Avoiding exposure to blood and other potentially infectious materials (OPIM), as well as protection by immunization, remain primary strategies for reducing occupationally-acquired infections, but occupational exposures can still occur.
In addition to blood, the following are considered to be potentially infectious with HIV, HBV or HCV:
• All body fluid where it is difficult or impossible to differentiate between body fluids and amniotic fluid
• Any body fluid visibly contaminated with blood
• Any fixed tissue or organ (other than intact skin) from human (living or dead) blood/organs or other tissues from experimental animals infected with blood-borne pathogens
• Cell, tissue or organ cultures containing blood-borne pathogens
• Cerebral spinal fluid
• Culture media or other solutions containing blood-borne pathogens
• Pericardial fluid
• Peritoneal fluid
• Saliva in dental procedures (whether or not there is visible blood)
• Synovial fluid
• Vaginal secretions
An exposure requiring evaluation and medical attention occurs when blood or OPIM is involved in:
• A puncture of the skin with a needle, lancet or other contaminated sharp item
• A splash or spray or other transmission into the eyes, mouth or nose
• Transmission into an open wound, an oozing lesion, or other area where there is significant
breakdown of skin
A strict protocol of standard precautions, instrument/equipment design, workplace setup, work practice and administrative controls is the best means to minimize occupational exposure.
Policies and procedures regarding prevention of exposure, accidental exposure, post-exposure management and reporting of exposure should be adequately discussed to all dental healthcare personnel. Written policies and procedures should likewise be made available to all persons who are at risk of exposure to blood or OPIM.
DHCP who have contact with patients can also be exposed to persons with infectious TB and should have a baseline tuberculin skin test (TST), preferably by using a two-step test, at the beginning of employment. Thus, if an unprotected occupational exposure occurs, TST conversions can be distinguished from positive TST results caused by previous exposures. The facility’s level of TB risk will determine the need for routine follow-up TSTs (see Indications for two-step TST).
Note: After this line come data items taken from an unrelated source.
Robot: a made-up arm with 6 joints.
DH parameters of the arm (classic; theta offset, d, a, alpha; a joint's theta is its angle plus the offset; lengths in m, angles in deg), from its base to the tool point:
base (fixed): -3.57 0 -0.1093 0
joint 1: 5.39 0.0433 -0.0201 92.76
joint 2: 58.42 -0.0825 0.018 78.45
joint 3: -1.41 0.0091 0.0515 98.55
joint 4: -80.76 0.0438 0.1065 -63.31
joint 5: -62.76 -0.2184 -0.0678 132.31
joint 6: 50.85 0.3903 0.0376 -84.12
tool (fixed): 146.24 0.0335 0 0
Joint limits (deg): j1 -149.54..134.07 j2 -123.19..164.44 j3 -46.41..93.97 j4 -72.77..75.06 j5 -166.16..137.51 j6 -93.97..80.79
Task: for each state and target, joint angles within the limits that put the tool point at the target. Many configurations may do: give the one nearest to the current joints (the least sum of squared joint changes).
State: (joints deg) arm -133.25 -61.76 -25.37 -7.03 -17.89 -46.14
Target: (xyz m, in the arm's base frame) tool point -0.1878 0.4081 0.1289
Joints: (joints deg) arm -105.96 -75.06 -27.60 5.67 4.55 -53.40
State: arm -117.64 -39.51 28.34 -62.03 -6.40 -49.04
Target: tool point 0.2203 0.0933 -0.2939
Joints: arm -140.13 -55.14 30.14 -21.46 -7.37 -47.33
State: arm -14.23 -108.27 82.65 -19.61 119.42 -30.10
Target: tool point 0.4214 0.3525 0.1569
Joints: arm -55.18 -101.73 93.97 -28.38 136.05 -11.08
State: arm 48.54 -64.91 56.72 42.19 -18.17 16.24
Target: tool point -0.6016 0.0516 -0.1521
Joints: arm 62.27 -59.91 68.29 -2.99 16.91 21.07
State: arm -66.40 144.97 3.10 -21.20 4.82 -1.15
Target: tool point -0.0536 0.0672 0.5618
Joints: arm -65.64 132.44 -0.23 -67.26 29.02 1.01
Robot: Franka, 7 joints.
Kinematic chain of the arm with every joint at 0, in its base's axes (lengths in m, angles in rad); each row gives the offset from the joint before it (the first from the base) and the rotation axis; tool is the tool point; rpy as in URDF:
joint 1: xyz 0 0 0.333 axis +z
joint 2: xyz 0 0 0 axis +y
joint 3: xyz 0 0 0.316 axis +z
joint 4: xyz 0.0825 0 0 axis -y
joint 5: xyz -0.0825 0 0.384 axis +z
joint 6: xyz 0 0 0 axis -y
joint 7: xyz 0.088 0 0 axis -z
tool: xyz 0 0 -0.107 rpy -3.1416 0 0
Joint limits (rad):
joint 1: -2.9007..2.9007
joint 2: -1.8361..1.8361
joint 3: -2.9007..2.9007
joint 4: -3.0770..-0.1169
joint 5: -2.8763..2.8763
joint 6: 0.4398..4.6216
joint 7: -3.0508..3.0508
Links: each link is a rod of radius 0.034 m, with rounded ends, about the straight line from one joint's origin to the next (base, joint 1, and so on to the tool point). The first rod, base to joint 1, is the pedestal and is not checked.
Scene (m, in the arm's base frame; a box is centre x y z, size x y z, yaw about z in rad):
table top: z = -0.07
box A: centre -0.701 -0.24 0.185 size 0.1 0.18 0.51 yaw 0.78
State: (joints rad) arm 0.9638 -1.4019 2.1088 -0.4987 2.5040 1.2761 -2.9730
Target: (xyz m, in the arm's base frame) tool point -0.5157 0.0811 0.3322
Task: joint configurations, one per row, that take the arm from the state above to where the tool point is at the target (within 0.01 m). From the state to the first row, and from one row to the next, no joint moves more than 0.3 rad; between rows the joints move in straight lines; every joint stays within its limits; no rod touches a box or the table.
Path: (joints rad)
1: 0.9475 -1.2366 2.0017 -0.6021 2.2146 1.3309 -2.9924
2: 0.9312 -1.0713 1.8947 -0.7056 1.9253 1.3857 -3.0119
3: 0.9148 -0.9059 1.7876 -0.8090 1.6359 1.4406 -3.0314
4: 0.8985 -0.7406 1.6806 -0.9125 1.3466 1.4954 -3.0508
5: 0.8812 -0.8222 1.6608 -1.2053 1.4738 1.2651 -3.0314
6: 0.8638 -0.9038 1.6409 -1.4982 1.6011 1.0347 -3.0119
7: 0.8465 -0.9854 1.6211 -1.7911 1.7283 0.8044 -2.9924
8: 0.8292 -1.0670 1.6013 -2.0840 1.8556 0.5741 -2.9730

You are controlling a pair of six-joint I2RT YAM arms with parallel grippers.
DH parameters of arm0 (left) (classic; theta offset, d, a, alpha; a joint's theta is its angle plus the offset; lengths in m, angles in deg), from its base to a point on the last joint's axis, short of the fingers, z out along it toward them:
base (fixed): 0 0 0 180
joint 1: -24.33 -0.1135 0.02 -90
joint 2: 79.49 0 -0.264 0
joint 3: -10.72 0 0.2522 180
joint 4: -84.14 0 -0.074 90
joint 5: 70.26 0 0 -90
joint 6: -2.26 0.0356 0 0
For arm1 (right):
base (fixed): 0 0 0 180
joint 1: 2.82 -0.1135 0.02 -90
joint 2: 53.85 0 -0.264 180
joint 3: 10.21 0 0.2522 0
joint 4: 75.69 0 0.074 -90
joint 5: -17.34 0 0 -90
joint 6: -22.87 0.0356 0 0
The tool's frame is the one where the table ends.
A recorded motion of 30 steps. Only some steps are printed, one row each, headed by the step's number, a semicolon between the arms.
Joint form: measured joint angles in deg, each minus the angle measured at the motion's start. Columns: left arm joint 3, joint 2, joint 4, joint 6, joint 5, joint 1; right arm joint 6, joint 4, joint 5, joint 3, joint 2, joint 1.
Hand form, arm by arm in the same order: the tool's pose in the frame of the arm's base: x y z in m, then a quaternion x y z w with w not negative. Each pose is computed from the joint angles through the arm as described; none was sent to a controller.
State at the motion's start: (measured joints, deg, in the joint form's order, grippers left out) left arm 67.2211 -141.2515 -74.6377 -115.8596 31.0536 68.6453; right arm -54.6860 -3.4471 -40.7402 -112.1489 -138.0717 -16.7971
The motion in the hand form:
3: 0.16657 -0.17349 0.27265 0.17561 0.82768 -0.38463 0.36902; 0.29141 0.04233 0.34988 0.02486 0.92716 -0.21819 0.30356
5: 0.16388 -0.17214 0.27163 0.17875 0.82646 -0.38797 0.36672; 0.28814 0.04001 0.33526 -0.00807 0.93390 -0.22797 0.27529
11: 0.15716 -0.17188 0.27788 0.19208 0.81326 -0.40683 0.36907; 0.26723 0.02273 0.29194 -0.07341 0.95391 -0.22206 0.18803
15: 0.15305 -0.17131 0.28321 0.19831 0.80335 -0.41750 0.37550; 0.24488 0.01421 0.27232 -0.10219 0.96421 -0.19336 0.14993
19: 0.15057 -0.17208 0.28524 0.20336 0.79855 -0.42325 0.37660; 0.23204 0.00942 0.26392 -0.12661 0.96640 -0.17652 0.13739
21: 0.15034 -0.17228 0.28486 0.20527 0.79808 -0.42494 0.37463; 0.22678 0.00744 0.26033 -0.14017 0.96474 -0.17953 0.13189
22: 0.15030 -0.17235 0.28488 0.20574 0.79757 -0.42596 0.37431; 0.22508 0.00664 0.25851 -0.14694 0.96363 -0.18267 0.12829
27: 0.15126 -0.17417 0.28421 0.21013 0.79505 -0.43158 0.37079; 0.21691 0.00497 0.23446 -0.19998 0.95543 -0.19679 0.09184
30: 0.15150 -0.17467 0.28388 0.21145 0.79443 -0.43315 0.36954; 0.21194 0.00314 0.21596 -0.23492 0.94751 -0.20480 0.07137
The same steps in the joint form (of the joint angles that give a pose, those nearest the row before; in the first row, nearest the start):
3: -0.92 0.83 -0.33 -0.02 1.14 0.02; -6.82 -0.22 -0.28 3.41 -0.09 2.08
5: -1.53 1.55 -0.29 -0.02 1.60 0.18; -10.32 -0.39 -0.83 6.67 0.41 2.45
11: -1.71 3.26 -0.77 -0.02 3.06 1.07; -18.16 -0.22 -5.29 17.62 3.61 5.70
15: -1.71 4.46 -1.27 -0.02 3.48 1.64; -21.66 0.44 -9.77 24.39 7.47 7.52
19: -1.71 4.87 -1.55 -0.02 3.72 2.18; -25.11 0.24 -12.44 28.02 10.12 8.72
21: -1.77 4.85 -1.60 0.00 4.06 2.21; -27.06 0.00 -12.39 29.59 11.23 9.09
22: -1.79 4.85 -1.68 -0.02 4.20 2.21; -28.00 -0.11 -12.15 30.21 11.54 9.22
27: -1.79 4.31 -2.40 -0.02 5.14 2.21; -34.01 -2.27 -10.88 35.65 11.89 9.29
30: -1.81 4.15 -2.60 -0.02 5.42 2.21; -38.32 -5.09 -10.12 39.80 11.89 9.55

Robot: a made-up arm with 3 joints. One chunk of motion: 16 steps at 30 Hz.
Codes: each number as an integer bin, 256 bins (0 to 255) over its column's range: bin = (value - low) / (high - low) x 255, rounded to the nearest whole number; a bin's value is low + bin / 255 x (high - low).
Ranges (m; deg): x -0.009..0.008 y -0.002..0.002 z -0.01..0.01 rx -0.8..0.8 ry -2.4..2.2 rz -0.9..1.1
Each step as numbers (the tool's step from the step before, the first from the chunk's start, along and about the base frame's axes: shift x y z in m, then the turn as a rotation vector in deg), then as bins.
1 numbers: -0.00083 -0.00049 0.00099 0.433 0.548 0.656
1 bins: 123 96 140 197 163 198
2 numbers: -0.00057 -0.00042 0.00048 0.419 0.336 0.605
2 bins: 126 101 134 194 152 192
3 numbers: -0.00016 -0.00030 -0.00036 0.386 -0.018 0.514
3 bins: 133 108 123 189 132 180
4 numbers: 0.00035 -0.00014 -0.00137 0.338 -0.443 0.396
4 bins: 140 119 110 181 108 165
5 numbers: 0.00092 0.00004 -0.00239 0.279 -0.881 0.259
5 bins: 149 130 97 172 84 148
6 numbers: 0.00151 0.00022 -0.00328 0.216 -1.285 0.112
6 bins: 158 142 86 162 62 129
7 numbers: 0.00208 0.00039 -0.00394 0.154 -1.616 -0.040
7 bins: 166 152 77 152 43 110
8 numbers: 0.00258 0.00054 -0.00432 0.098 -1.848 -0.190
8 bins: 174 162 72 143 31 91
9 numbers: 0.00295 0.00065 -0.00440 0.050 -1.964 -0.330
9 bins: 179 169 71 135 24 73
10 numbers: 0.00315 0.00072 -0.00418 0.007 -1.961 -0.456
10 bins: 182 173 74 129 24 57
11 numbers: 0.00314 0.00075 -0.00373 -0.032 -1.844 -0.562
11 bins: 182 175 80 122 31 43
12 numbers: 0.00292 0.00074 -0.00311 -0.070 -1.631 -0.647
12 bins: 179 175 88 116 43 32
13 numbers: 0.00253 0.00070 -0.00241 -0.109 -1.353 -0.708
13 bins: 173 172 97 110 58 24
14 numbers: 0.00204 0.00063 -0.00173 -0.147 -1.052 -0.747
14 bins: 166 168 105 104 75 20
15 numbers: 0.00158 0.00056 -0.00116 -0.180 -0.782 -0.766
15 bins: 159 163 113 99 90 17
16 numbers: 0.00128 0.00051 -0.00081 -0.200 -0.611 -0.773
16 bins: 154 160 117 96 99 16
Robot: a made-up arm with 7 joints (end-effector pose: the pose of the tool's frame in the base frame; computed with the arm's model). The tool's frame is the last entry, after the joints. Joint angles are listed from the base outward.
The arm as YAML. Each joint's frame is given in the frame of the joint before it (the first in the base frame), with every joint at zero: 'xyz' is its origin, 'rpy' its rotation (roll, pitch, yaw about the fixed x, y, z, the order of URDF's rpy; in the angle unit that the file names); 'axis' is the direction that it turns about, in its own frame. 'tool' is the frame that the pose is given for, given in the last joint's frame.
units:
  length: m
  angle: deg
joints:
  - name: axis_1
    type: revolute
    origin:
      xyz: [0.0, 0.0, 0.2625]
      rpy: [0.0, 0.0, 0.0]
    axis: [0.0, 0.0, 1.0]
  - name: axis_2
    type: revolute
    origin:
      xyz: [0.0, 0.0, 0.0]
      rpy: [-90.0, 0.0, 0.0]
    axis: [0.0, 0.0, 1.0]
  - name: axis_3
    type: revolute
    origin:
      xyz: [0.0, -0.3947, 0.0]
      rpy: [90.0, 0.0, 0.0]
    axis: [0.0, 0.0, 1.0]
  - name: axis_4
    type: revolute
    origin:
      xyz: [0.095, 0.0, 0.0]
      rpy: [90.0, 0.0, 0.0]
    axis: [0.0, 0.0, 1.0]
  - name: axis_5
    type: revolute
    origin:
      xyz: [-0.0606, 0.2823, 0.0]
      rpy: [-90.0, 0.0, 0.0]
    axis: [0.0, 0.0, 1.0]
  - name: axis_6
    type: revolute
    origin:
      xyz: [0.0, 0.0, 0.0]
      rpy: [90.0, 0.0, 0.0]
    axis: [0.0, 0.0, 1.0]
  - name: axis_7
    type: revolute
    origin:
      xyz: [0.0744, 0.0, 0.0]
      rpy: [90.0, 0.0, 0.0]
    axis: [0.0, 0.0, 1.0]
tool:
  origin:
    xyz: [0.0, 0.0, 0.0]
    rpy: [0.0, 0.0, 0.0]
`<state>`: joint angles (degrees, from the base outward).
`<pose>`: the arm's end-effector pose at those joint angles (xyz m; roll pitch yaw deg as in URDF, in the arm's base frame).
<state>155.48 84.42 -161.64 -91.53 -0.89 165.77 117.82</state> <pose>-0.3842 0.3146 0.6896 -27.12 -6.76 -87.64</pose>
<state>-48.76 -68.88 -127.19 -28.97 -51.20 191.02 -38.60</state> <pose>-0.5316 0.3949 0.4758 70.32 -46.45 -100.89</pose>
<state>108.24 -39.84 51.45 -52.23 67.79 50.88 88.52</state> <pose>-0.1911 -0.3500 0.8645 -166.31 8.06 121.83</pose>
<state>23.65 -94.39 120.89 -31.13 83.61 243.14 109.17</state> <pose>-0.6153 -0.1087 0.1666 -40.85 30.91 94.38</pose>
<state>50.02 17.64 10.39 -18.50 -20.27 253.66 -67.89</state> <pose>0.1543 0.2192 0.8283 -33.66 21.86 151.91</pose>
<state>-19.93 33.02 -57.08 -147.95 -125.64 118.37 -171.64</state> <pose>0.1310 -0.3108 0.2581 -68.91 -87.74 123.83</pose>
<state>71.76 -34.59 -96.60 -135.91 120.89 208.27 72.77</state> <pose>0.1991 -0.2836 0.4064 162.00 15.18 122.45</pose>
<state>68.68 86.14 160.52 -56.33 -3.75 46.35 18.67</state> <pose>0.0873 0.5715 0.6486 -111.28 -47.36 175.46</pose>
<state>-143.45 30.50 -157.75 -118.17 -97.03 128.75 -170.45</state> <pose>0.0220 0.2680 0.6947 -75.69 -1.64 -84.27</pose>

Indications for two-step TST
|No previous TST result||Two-step baseline TST’s|
|Previous negative TST result (documented or not) >12 months before new employment||Two-step baseline TST’s|
|Previous documented negative TST result<12 months before new employment||Single TST needed for baseline testing|
|>2 previous documented negative TST’s but most recent TST >12 months before new employment||Single TST; two-step testing is not necessary|
|Previous documented positive TST result||No TST|
|Previous undocumented positive TST result||Two-step baseline TST’s|
|Previous BCG vaccination||Two-step baseline TST’s|
1. Develop a comprehensive post-exposure management and medical follow-up program
a. Include policies and procedures for prompt reporting, evaluation, counseling, treatment and medical follow-up of occupational exposures.
b. Establish mechanisms for referral to a qualified healthcare professional for medical evaluation and follow-up.
c. Conduct a baseline TST, preferably by using a two-step test, for all DHCP who might have contact with persons with suspected or confirmed infectious TB, regardless of the risk classification of the setting.